POEMS-associated Multicentric Castleman disease (POEMS-associated MCD): For patients with a dominant sclerotic plasmacytoma, first line therapy is irradiation. Radiation to an isolated plasmacytoma is often curative (Dispenzieri, 2017). Corticosteroids are temporizing. Low dose conventional chemotherapy or high dose chemotherapy with autologous stem cell transplantation can be used if monoclonal plasma cells have spread throughout the body (Dispenzieri, 2015).

This therapeutic target database was last updated 6/2017. 

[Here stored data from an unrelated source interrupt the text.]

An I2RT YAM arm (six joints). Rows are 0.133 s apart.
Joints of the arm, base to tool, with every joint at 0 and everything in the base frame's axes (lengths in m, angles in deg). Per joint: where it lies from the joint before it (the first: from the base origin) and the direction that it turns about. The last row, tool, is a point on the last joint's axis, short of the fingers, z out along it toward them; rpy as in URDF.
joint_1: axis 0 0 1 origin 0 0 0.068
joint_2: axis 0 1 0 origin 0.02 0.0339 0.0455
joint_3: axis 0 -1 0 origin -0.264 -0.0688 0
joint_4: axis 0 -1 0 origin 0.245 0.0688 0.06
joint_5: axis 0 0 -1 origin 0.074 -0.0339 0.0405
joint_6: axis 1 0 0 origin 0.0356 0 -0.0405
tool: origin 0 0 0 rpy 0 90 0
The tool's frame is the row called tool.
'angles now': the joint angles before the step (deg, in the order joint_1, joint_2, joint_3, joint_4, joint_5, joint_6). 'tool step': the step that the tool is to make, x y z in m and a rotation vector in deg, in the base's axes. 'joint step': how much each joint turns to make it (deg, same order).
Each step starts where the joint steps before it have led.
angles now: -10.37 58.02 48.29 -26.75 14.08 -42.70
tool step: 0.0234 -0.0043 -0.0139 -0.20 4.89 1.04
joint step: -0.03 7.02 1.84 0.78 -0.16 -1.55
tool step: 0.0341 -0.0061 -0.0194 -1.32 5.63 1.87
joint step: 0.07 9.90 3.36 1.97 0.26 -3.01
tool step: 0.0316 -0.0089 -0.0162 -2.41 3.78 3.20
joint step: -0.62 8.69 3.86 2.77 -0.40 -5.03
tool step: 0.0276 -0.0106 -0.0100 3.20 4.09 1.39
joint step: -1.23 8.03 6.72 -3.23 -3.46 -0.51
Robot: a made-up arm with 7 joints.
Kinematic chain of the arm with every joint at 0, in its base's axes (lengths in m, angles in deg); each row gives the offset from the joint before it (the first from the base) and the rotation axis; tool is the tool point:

Please note that the Therapeutics Target Dashboard is for informational purposes only. The content is an aggregate of publicly available research studies and is not intended to be taken as medical advice. The Therapeutics Target Dashboard includes various targets of treatment options that have been used in idiopathic multicentric Castleman disease (iMCD) patients. Molecular evidence is generated by basic research studies to discover differences in genes, proteins and signaling pathways. The case reports included in the Dashboard were all published and included descriptions of the indicated therapeutic agent used in an iMCD patient and how the patient responded to the treatment. Clinical trials are conducted to test a therapeutic agent relevant to the target of interest in iMCD patients. Please consult your physician before pursuing any of these treatment options.